** Opening Raw data block **
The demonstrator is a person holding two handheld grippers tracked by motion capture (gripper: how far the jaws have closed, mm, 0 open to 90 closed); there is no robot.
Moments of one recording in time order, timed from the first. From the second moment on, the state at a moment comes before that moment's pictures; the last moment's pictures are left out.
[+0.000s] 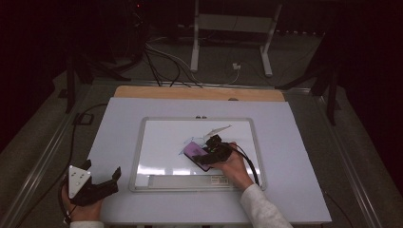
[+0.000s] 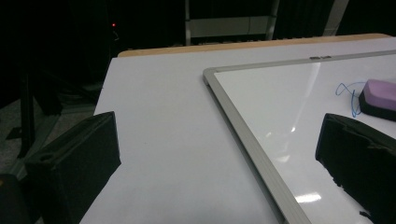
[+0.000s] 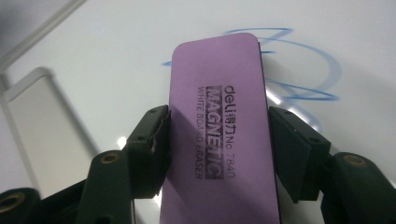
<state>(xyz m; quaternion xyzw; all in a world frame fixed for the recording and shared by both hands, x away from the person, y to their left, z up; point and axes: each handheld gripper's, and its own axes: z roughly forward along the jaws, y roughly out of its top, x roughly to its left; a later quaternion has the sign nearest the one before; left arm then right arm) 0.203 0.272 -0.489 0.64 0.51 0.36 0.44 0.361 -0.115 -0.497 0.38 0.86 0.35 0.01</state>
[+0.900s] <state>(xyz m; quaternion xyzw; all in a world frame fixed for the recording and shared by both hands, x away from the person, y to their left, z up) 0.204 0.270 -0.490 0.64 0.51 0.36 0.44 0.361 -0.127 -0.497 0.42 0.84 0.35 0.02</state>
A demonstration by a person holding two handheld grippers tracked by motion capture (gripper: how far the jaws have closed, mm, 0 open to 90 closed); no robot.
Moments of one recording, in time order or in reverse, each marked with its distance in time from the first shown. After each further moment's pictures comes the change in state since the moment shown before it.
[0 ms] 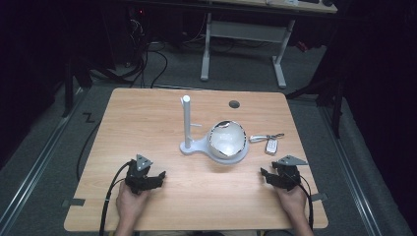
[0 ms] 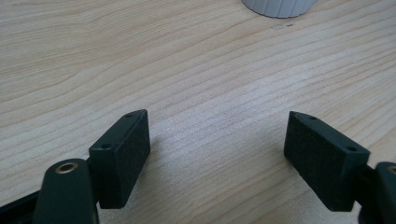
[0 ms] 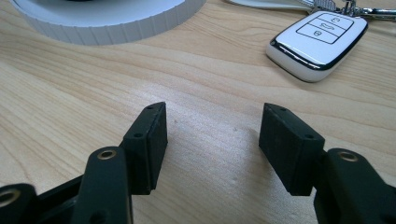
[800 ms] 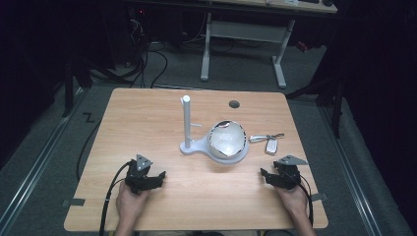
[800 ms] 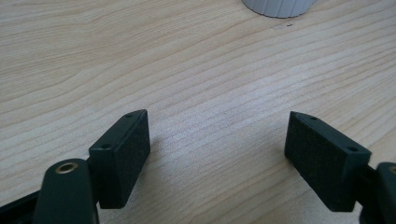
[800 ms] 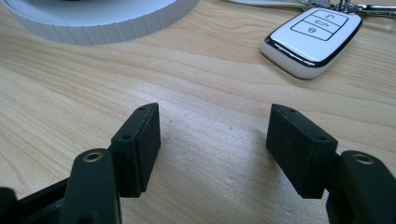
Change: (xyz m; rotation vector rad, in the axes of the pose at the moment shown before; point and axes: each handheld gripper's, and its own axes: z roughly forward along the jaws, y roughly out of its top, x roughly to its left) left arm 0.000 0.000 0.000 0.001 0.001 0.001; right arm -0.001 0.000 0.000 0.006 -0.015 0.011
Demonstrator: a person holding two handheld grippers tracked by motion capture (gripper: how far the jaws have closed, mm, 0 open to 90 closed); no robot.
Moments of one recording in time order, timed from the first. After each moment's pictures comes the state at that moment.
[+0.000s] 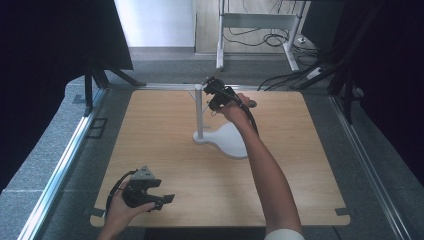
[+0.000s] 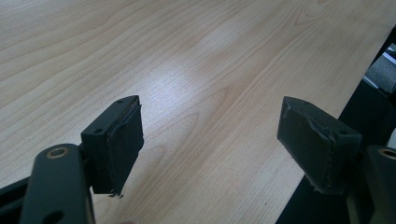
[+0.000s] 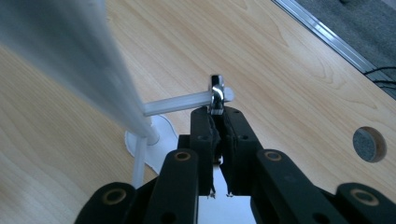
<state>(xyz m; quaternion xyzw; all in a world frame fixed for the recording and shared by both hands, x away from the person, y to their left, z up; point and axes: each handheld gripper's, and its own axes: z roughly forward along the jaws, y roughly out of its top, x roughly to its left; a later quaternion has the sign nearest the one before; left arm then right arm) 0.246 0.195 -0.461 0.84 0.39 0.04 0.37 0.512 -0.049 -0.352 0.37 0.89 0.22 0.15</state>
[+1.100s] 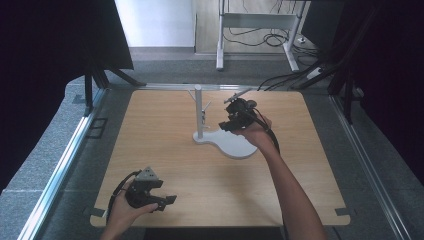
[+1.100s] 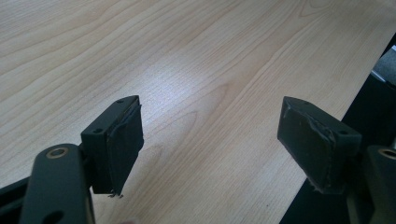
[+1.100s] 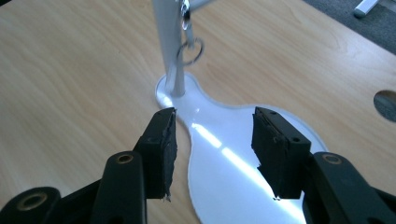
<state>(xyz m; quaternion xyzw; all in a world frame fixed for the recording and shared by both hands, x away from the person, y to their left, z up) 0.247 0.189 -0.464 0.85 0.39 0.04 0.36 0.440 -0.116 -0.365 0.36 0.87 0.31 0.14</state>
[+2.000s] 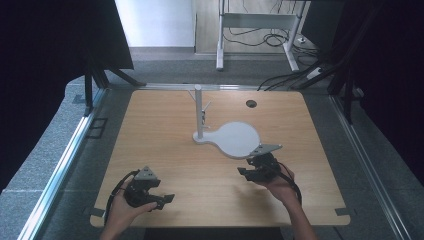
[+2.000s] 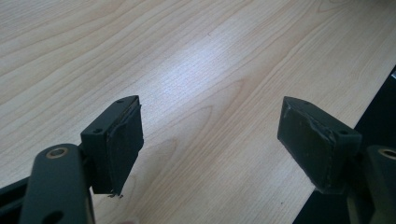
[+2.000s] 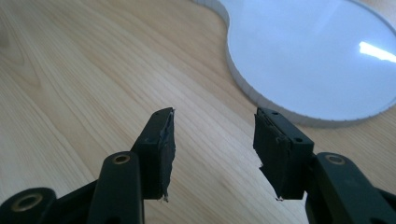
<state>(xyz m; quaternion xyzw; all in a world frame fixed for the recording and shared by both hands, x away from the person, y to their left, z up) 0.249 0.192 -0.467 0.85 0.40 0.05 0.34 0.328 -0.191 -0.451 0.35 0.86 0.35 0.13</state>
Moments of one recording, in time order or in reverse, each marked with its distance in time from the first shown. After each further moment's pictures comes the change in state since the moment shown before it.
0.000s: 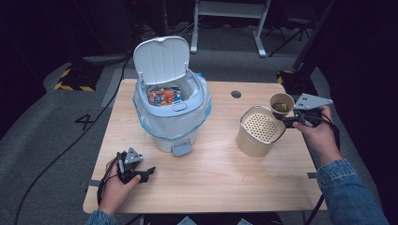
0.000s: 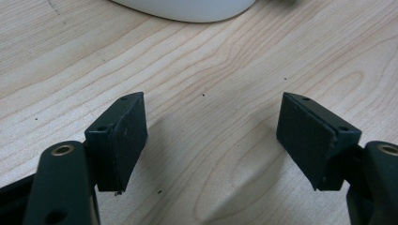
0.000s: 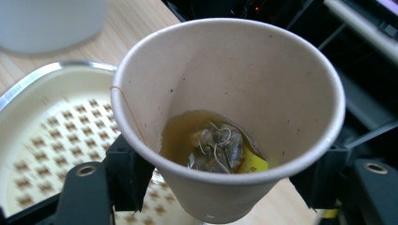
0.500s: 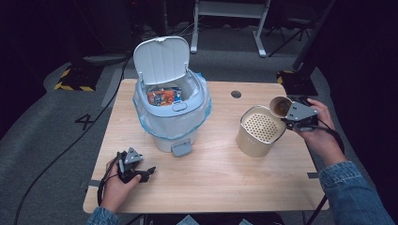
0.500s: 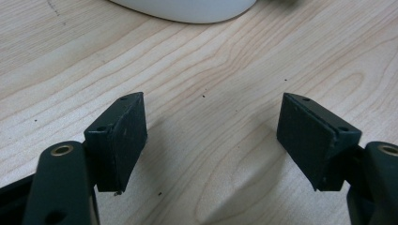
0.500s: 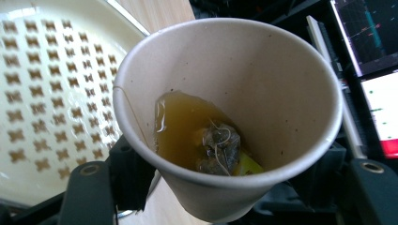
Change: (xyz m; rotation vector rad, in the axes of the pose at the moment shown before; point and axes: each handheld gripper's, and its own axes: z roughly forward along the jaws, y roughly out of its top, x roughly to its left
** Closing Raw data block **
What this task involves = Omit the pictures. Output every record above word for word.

Expected output =
The demonstrator is a person holding two handheld grippers tracked by motion capture (gripper: how far the jaws have closed, mm, 0 open to 90 closed); there is no robot.
Moments of one recording in time order, timed from the first. From the second moment on, the state at a moment comes before that moment's pictures; the last moment's pictures are left out.
[+0.000s] 
[+0.000s] 
[+0.000s] 
<state>(xyz m; quaternion xyzw; all in a world frame fixed for the recording and shared by both hands, x away from the person, y to their left, z up; point and axes: each handheld gripper's, and its own axes: z roughly forward along the jaws, y roughly out of its top, x roughly to its left; a later quaternion has the sign nearest the one before; left arm then right arm) 0.203 0.272 -0.489 0.64 0.51 0.36 0.44 0.361 -0.115 -0.497 0.38 0.86 0.35 0.01</state>
[+0.900s] <state>(xyz m; quaternion xyzw; all in a world frame fixed for the recording and shared by both hands, x away from the person, y to their left, z up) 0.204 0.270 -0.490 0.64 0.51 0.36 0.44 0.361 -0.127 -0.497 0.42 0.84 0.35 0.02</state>
A demonstration by a person holding two handheld grippers tracked by motion capture (gripper: how far the jaws have closed, mm, 0 open to 90 closed); no robot.
Moments of one recording, in time order or in reverse, each marked with its distance in time from the first shown. After each further moment's pictures comes the change in state since the moment shown before it.
[0 ms] 
[0 ms] 
[0 ms] 
[800 ms] 
[800 ms] 
[800 ms] 
Change: (xyz m; rotation vector rad, in the axes of the pose at the moment shown before; point and axes: each handheld gripper's, and its own axes: z roughly forward along the jaws, y roughly out of its top, x roughly to its left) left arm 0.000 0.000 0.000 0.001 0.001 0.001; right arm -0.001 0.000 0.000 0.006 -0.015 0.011
Demonstrator: a person holding two handheld grippers tracked by motion capture (gripper: how far the jaws have closed, mm, 0 open to 90 closed); no robot.
Moments of one recording in time order, timed from the first. After each moment's pictures comes the state at that moment.
[+0.000s] 
[+0.000s] 
[+0.000s] 
<state>(xyz m; quaternion xyzw; all in a world frame fixed for the recording and shared by both hands, x away from the person, y to their left, z up; point and axes: each handheld gripper's, and its own axes: z roughly forward along the jaws, y roughly out of its top, x roughly to its left; a later quaternion has the sign nearest the one before; left arm then right arm) 0.246 0.195 -0.461 0.84 0.39 0.04 0.37 0.512 -0.049 -0.352 0.37 0.89 0.22 0.15</state>
[+1.100s] 
[+1.100s] 
[+1.100s] 
<state>(xyz m; quaternion xyzw; all in a world frame fixed for the recording and shared by both hands, x away from the person, y to their left, z up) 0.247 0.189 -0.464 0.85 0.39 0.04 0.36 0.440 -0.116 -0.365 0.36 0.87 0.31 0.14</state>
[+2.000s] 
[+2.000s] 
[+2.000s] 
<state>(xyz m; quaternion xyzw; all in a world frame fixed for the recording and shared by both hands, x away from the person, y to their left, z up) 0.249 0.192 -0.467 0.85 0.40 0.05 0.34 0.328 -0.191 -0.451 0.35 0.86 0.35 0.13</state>
Moments of one recording, in time order or in reverse, each marked with its distance in time from the first shown. After each further moment's pictures comes the change in state since the moment shown before it.
0.000s: 
0.000s: 
0.000s: 
0.500s: 
0.500s: 
0.500s: 
Change: (xyz m; rotation vector rad, in the axes of the pose at the moment shown before; point and axes: each handheld gripper's, and its own axes: z roughly forward along the jaws, y roughly out of its top, x roughly to its left

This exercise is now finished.